Fascination with virginity is by no means limited to medieval Catholics, courtiers, and queens—and virginity was no less fashionable in the modern era. In the Victorian age, women were caught in a double bind: in her idealized role as wife and mother, the Victorian woman couldn't, of course, be a perpetual virgin and fulfill those roles, so she was exalted instead as the "Angel in the House." In the meantime, a thriving prostitution industry arose, perpetuating a dichotomous view of women as either angels or whores and nothing in between.

In the next century, the existentialist philosopher Jean-Paul Sartre and his lover, the feminist Simone de Beauvoir (who waxed rhapsodic on virgins in The Second Sex), made deflowering young virgins a central part of their lifelong, sadistic, sexual competition. Even one of pop music's greatest icons is named for the Virgin Mary—Madonna—and her 1984 hit, "Like a Virgin," presents virginity as so desirable that even its very semblance is highly praised.

Christians, of course, are commanded to live chaste lives before and during marriage. But when we decontextualize the purpose and meaning of virginity or attempt to promote it through guilt or gimmicks, the church reflects ancient myths and modern fetishes more than biblical principles. While there's no formula for how Christians can encourage chastity without accommodating cultural practices that are at odds with biblical principles, a few guidelines come to mind.

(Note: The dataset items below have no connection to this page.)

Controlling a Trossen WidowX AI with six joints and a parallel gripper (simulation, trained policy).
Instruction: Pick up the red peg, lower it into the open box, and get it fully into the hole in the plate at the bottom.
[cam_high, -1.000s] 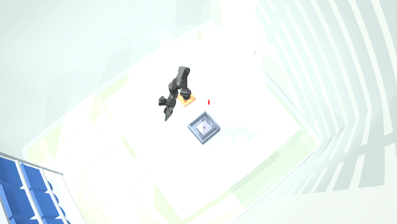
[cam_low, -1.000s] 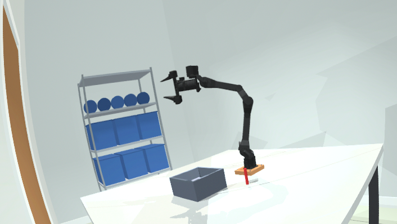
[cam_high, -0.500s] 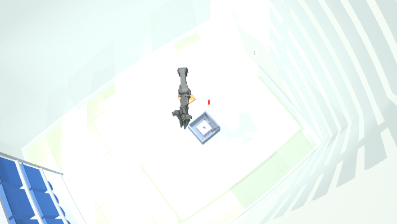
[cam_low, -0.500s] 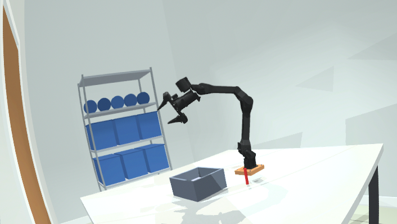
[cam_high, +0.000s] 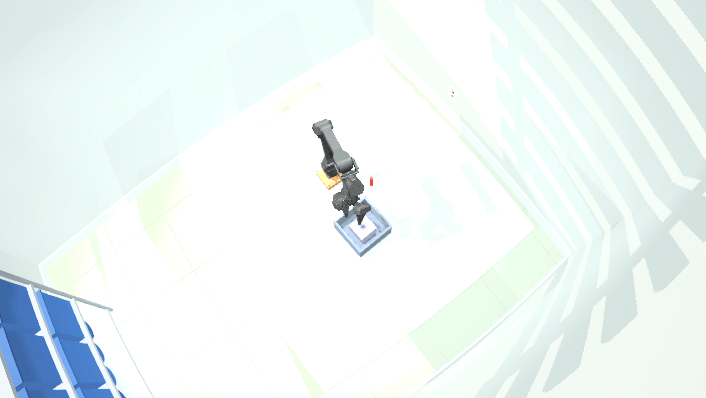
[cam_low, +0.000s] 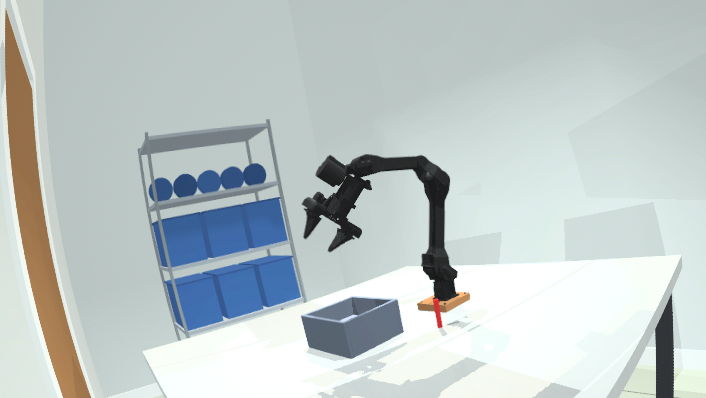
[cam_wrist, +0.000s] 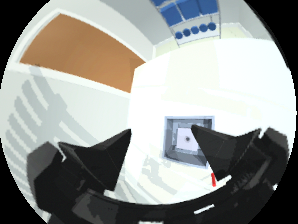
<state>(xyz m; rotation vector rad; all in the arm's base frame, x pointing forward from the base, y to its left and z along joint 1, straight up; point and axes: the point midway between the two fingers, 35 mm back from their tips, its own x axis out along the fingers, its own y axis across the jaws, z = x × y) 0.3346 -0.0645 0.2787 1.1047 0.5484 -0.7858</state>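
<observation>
Now: gripper tip 200 mm past the red peg, 210 mm to the right of it and 240 mm above it. Also, from my gripper tip: grey box: 20 mm behind, 60 mm to the left, 250 mm below.
</observation>
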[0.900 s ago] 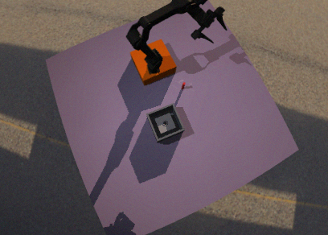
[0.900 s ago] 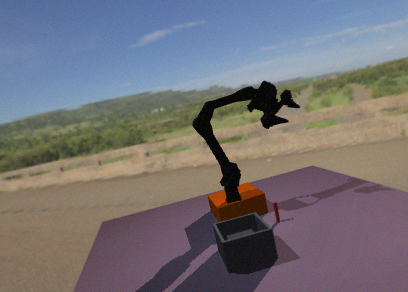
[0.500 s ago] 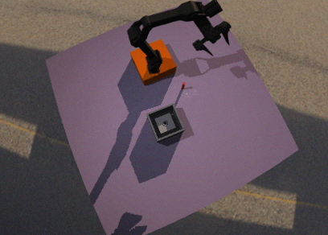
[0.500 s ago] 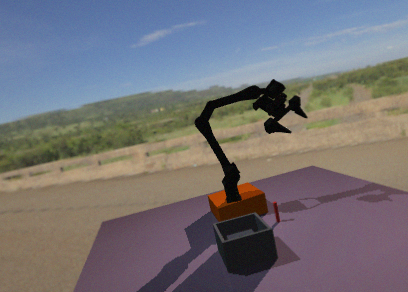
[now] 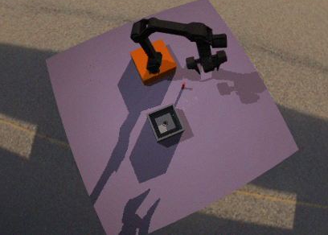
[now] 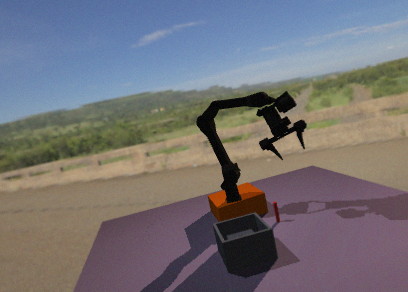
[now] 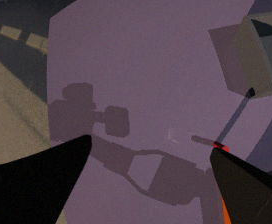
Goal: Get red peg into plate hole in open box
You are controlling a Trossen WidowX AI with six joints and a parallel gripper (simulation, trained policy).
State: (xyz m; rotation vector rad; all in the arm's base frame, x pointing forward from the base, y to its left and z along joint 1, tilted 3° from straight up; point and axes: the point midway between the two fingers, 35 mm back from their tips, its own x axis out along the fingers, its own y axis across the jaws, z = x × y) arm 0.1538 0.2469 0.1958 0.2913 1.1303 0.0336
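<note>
The red peg lies 220 mm below my gripper tip, 100 mm to the right of it and 30 mm behind it. From my gripper tip the other things lie so: holed plate (260 mm to the right, 210 mm below, 160 mm ahead); then dark grey box (260 mm to the right, 230 mm below, 160 mm ahead).
</note>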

First, chastity is best cultivated within the context of vibrant relationship and genuine community. Yet, the rituals and pledges popular with some Christians reflect ancient pagan rites more than a biblical faith centered on personal relationship. An understanding of chastity based in relationship rather than pageantry will eschew approaches to chastity that blur proper relational boundaries. We should thus be wary of methods that rely on emotional incest by making a parent the stand-in for a future spouse and that cast the parent-child relationship as a kind of romance.

Additionally, Christians should extol obedience—in all its forms—not virginity. Chastity is, after all, an act of obedience, not a sacred guarantee of later bliss or blessings, as believed in ancient Rome. While disobedience brings consequences, obedience is its own reward. The church's failure to make that distinction clear has, incidentally, caused many a victim of rape and exploitation to bear undue burdens of shame. A holistic and biblical approach to virginity and chastity must always emphasize redemption not ruin.

Finally, unlike the pagan cultures, Christianity must reject a double standard that places greater power or responsibility on women's virginity than on men's. To do otherwise is to risk partaking more in the cult of the virgin than in the full picture of scripture.

The value placed on virginity across human cultures, including the church, reflects the universal human desire for that innocence that was lost in the fall. But rather than fixate on the virgin state as the pagan cultures did, the church is called to weave the whole of human sexuality into the grand story of creation, fall, and redemption.